#### Aim of the task:
Find the line with "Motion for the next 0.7". Transcribe it and each later line of the data exactly, up to and including the last.

Records excerpted from a collection

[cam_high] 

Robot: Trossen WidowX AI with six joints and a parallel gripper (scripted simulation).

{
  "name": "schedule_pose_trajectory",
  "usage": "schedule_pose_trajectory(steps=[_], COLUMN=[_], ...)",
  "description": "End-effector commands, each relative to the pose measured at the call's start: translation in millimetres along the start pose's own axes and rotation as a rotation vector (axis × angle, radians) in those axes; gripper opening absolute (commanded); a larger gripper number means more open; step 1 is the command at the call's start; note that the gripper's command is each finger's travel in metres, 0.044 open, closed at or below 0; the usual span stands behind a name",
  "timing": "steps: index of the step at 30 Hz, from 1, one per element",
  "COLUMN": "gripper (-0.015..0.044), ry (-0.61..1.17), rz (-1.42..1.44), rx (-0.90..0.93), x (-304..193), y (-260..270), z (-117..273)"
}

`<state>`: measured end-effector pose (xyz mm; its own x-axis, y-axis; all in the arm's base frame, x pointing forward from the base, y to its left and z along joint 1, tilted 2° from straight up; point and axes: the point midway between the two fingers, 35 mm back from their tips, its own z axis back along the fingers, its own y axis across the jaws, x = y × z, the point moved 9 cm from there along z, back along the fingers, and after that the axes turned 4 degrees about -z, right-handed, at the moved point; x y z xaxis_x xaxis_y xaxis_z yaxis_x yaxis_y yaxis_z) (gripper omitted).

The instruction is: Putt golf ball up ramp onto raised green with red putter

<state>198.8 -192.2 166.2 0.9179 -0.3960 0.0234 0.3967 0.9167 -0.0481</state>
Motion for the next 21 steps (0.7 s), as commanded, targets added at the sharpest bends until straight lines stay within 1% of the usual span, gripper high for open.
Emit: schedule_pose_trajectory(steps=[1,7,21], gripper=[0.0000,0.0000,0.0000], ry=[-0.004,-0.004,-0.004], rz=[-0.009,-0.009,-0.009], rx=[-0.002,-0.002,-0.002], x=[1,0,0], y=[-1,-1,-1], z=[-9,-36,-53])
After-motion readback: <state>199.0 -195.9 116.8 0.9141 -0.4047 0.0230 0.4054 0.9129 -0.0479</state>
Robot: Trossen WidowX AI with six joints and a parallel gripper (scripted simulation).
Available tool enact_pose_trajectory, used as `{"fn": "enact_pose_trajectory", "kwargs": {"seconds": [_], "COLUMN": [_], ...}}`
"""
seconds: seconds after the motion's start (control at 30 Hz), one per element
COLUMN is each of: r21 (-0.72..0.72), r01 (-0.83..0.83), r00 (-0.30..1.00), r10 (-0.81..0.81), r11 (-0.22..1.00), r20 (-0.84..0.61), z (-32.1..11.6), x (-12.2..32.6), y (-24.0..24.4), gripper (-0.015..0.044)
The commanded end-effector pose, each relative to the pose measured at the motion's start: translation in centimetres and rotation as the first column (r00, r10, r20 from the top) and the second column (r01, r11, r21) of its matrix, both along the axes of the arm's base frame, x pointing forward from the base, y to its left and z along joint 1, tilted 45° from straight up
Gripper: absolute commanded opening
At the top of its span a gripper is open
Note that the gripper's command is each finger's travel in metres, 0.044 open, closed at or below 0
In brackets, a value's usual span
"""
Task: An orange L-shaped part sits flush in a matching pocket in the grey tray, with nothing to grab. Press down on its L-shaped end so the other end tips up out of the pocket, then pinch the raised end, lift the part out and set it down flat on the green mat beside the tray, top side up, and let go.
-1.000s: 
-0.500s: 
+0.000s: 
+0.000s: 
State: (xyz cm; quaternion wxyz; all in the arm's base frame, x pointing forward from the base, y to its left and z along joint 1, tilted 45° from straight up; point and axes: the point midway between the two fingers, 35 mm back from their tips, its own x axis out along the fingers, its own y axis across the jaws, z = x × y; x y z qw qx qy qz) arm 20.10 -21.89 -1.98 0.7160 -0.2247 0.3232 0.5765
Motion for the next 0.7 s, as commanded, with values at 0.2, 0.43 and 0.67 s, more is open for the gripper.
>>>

#### Task output:
Motion for the next 0.7 s, as commanded, with values at 0.2, 0.43 and 0.67 s, more is open for the gripper.
>>>

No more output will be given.